Showing posts with label Explainability. Show all posts
Showing posts with label Explainability. Show all posts

Thursday, May 18, 2023

Using LIME with Vision Transformers (VIT)

LIME (Local Interpretable Model-agnostic Explanations) has always been billed as the "model agnostic" way to apply explainable AI (XAI) to any sort of ML model. However, if you have tried to use it with Vision Transformers, it essentially fails.  In fact, several sources flat-out say it can't be done.

I've found a way to utilize LIME with VITs and will be sharing it in this post.

Along with text explainability libraries, LIME provides a set of functions for image explainability as well.  To work with LIME in your vision project, you will need to add these modules:

from lime import lime_image
from skimage.segmentation import mark_boundaries

Later, after your model is setup and ready, use lime_image like this:

explainer = lime_image.LimeImageExplainer()

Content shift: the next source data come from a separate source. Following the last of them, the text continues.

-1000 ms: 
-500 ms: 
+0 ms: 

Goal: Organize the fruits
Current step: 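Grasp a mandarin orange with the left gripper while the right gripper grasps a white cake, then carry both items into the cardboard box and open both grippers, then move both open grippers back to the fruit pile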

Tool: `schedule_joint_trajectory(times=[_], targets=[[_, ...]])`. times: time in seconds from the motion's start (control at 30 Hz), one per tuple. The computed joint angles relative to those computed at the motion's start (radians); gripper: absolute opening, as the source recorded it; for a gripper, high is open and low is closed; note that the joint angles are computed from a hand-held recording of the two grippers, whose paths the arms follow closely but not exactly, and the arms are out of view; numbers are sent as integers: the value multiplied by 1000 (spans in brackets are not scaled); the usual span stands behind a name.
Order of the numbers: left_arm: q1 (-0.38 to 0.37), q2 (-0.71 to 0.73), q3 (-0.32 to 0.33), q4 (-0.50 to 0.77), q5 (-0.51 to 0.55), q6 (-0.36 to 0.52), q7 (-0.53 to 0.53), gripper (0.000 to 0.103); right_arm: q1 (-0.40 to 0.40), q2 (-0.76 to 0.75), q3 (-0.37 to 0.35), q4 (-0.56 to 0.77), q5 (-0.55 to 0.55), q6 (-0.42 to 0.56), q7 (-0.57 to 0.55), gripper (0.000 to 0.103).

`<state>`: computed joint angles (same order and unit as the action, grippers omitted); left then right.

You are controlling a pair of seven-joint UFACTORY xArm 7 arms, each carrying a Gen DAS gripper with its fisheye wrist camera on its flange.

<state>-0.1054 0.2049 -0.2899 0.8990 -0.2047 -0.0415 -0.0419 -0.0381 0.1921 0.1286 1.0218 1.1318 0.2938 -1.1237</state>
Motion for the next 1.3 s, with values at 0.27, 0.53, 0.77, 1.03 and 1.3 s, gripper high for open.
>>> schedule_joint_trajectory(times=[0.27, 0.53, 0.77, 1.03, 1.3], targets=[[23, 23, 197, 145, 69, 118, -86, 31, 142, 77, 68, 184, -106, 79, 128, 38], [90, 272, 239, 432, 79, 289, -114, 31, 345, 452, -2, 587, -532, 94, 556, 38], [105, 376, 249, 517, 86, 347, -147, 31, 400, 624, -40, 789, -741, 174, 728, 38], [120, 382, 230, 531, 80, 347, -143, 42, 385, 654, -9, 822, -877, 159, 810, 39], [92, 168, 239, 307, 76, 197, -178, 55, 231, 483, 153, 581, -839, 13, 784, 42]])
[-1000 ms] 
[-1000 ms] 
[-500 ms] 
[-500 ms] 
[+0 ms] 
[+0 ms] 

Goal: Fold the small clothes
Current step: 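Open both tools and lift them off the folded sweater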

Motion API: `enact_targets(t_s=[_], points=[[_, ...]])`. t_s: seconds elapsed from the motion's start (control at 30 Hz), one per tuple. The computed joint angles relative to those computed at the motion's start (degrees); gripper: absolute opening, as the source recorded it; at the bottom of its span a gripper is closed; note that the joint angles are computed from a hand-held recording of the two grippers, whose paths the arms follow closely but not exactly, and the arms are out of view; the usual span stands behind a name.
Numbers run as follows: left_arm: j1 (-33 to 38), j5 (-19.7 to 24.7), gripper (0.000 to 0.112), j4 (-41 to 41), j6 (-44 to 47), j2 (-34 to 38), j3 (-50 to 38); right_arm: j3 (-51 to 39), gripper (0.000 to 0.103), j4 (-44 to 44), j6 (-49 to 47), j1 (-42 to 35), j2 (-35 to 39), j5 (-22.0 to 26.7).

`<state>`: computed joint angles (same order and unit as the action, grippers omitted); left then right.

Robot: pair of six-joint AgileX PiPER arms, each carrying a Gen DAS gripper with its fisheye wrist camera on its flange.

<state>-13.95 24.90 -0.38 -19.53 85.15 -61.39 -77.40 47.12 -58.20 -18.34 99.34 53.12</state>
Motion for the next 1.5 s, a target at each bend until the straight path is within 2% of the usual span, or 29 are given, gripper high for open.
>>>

Next, with the explainer object call explain_instance, which takes in an image or list of images and a predict function.  Here we are tempted to put in the model.predict function for our Vision Transformer.  That is wrong.  In fact, you must make a helper function that manipulates the data before calling in for the prediction:

explanation = explainer.explain_instance(image_list.astype('double'), 
pred_fn
top_labels=3, hide_color=0, num_samples=1000)

The first parameter is a numpy array of the image(s) I want analyzed.  *Important* - it does not contain an extra batch dimension usually already added.  That's added later in the helper function.

The second parameter is the name of the helper function called prod_fn.  This function allows me to add the extra dimension needed by a Vision Transformer.  Make sure when you call the explain_instance, that the input images in the first parameter do not have that first dimension yet.

Here is my implementation of the pred_fn which will take a single image or a list of them.

def pred_fn(imgs):
tot_probs = []
for img in imgs:
# Add the explanation dimension
exp_img = np.expand_dims(img, axis=0)
# Make the prediction
img_pred, _ = vit_model.predict(exp_img)
# Add the predictions to a list to be returned to LIME
tot_probs.append(img_pred[0])
return tot_probs

The output of the predict function is a 2D list.  We only want the first dimension to be added to the return list.

Finally, the explanation can be used to mask off areas of the original image most salient to the model's output.

temp_1, mask_1 = explanation.get_image_and_mask(
explanation.top_labels[0], positive_only=True
num_features=3, hide_rest=True)
temp_2, mask_2 = explanation.get_image_and_mask(
explanation.top_labels[0], positive_only=False
num_features=3, hide_rest=False)

fig, (ax1, ax2) = plt.subplots(1, 2, figsize=(15,15))
ax1.imshow(mark_boundaries(temp_1, mask_1))
ax2.imshow(mark_boundaries(temp_2, mask_2))
ax1.axis('off')
ax2.axis('off')
ax1.set_title('')
ax2.set_title('')
fig.tight_layout()

The process outputs these beautiful image explanations:

Original image - The model correctly labeled the image, "golden_retriever"
The first masked image that shows those areas most salient to the decision.  Note that the black background is due to the parameter "hide_rest" being set to True. 

The second masked image again shows the areas most salient to the decision but this time in context with the rest of the image.

I hope this is helpful in your Vision Transformer explanations!